I had something like 7 gent injections to no effect, so I doubt a chemical laby would help me either. Thanks RedBullHurricane for the insights.
You did have a chemical Laby!!! A gentamicin injection is a chemical laby. Good luck with whatever to decide to do. Got to be at the baseball field at noon to coach sons team. Have a great day.
My OTO a very highly respected physician at Mass Eye and Ear infirmary as well as a professor at Harvard will only do 2 gent shots. He told me if 2 shots don't help then there is no reason to go any further with gent. And as you can see that turned out to be the case for both Bull and Hurricane. I only had one and I was sick for 2 weeks then slowly felt better. It only lasted about 6 months before I started feeling lousy again. I met with Dr. Roach and said I am done I am ready for surgery. I thank both Bull and Hurricane it was following their posts that helped me make my decision. I hope that we can help you get to the right choice for you.

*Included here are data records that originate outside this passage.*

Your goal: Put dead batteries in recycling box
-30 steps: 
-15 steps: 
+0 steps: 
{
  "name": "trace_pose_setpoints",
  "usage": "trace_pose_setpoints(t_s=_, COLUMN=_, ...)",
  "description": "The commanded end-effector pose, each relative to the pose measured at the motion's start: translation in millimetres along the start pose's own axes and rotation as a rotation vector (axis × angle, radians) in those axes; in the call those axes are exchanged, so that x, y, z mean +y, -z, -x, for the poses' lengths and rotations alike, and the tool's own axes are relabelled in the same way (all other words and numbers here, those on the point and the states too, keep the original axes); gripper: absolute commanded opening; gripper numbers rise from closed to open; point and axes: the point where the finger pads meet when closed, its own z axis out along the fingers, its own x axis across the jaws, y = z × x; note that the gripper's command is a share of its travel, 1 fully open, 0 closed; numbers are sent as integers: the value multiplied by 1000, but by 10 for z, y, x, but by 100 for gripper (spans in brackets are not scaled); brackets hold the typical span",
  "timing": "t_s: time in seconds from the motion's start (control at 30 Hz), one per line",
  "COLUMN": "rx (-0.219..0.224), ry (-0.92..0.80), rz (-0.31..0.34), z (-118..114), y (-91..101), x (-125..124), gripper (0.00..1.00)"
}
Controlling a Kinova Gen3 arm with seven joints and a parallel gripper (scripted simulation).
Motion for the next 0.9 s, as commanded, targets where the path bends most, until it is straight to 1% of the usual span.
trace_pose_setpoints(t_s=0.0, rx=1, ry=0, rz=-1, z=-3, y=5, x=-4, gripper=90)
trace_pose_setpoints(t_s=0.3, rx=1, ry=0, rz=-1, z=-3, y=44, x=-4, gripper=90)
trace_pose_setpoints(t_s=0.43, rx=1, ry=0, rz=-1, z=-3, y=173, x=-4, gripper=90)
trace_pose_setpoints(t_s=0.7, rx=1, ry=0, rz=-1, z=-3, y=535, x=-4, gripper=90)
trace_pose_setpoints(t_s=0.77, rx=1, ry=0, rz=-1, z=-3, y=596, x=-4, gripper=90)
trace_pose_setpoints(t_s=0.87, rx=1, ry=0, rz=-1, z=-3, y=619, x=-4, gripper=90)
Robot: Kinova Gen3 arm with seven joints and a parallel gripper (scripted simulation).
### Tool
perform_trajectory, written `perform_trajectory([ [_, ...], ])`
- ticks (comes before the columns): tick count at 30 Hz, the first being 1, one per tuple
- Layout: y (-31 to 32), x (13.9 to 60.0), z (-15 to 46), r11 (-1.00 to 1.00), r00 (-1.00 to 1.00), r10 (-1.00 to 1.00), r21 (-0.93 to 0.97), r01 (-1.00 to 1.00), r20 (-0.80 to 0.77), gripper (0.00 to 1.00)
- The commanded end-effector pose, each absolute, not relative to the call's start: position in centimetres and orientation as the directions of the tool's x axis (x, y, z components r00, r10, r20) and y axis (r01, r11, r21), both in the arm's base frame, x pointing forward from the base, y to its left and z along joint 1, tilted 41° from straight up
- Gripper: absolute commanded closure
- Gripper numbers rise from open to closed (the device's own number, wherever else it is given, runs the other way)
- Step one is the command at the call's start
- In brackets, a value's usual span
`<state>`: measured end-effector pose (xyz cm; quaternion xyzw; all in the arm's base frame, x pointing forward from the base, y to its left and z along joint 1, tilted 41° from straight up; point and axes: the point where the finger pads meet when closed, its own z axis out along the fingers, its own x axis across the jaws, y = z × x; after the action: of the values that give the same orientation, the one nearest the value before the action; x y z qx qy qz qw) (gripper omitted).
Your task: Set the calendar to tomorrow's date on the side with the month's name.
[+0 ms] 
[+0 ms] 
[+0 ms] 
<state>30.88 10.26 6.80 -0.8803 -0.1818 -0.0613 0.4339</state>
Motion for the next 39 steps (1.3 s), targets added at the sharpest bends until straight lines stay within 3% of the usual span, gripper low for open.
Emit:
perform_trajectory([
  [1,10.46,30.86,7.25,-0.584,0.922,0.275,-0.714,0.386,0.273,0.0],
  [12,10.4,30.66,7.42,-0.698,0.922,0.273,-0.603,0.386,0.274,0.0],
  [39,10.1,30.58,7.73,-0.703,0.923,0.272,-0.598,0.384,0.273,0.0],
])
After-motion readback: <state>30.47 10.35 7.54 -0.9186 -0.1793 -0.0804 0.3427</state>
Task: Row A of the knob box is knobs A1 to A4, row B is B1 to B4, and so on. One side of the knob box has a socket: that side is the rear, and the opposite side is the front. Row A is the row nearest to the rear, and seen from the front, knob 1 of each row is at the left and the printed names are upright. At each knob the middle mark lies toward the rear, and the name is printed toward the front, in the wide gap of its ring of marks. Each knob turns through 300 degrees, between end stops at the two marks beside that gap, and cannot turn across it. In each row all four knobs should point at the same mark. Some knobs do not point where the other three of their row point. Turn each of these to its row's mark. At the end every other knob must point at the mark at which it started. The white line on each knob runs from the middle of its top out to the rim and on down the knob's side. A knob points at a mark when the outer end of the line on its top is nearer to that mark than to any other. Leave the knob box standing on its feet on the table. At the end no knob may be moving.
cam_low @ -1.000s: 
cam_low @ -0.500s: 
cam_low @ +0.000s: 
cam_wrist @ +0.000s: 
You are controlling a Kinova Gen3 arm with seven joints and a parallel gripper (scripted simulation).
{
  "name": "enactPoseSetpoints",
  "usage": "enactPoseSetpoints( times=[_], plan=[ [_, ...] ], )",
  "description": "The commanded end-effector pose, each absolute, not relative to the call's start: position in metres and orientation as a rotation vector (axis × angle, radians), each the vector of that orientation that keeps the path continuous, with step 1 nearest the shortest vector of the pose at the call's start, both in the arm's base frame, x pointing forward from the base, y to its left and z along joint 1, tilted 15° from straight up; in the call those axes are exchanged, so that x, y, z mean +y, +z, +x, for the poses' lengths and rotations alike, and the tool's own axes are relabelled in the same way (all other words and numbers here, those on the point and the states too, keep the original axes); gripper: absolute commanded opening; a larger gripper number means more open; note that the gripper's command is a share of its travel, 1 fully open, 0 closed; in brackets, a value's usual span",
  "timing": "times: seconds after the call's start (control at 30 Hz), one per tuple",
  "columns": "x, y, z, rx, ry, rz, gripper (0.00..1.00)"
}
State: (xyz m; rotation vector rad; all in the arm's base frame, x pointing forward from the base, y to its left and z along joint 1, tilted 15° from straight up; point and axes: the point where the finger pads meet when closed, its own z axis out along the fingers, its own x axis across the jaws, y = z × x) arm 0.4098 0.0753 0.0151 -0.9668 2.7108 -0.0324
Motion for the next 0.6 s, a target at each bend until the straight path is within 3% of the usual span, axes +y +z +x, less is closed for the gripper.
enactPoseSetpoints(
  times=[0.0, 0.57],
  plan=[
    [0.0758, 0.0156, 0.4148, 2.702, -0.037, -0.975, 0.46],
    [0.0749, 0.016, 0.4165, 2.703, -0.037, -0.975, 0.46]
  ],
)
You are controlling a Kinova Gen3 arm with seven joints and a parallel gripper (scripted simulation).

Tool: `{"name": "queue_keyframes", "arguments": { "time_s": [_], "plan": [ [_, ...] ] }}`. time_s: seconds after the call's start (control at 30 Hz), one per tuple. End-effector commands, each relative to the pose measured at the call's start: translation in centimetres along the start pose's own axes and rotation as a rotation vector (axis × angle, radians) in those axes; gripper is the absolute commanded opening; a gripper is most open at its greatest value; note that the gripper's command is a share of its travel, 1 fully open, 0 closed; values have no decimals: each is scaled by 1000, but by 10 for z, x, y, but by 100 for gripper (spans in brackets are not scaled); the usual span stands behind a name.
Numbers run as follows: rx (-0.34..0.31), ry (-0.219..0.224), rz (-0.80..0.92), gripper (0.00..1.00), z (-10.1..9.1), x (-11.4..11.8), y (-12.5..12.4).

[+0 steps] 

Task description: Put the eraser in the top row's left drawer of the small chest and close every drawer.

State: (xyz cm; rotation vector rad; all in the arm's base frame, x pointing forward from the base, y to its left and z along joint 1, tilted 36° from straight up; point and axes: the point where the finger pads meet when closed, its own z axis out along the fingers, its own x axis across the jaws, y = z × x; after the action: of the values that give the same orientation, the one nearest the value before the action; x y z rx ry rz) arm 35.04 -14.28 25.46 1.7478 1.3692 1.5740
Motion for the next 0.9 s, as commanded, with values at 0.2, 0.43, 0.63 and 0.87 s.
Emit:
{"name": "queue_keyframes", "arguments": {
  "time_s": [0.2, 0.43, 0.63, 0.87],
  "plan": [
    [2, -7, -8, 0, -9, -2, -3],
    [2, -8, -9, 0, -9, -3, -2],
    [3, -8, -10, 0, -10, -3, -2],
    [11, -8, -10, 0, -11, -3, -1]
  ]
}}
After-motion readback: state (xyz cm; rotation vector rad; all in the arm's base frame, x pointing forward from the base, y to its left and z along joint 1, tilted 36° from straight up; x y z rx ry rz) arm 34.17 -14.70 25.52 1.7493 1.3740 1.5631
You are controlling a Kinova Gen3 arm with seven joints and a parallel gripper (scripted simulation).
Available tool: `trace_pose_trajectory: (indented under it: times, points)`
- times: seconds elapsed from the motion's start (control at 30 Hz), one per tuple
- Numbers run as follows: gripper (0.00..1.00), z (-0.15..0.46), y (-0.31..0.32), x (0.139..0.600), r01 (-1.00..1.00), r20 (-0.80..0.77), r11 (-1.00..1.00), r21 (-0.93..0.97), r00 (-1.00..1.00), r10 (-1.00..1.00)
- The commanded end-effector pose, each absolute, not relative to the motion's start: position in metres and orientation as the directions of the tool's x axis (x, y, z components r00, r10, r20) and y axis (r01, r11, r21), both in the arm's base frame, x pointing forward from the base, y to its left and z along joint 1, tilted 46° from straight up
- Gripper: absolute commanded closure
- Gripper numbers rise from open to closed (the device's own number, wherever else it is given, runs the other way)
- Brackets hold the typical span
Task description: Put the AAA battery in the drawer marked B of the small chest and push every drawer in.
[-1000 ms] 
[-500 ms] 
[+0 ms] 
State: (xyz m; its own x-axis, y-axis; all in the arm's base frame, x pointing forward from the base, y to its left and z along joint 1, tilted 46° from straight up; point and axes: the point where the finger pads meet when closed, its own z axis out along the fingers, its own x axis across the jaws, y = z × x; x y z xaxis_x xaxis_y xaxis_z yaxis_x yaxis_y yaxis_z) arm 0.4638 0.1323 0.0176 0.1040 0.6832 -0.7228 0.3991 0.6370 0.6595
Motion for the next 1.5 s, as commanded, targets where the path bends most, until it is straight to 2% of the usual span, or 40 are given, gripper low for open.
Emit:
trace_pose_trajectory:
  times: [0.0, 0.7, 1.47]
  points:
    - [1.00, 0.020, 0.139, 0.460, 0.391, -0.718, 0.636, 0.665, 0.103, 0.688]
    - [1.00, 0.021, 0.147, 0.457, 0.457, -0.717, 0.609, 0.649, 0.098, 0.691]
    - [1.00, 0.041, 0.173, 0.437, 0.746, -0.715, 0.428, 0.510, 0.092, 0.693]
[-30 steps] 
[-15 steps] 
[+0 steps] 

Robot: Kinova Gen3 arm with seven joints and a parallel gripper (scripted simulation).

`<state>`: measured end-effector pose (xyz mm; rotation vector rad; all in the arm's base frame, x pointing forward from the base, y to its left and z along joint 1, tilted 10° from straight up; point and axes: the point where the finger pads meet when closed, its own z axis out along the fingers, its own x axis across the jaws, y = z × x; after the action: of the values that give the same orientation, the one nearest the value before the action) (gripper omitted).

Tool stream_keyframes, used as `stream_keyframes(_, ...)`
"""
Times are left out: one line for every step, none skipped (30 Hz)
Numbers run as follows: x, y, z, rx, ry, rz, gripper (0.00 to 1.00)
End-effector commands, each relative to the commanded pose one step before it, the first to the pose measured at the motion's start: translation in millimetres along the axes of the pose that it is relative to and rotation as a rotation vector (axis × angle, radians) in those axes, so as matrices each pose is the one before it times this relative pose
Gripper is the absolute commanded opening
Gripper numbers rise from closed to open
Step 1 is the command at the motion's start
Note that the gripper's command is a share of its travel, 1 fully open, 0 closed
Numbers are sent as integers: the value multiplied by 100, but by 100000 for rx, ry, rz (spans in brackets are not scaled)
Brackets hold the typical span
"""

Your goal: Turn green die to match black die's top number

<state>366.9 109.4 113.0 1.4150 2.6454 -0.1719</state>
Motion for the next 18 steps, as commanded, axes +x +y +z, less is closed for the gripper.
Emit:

Redwing, the only reason I've been somewhat happy lately is the thought of a laby. I almost feel like I'm entering a cult...what with your last few sentences above...funny. But yes, I want to join!!! I lay down my resistance. Take me!!! It all depends on what my doctor says about my ear/balance test results. I see him in a few days.
I guess you might call it a cult...a group of people who are living their lives vertigo free after following the laby route......not a bad cult to belong to. I will be anxious to hear what your oto has to say. Keep us posted and good luck.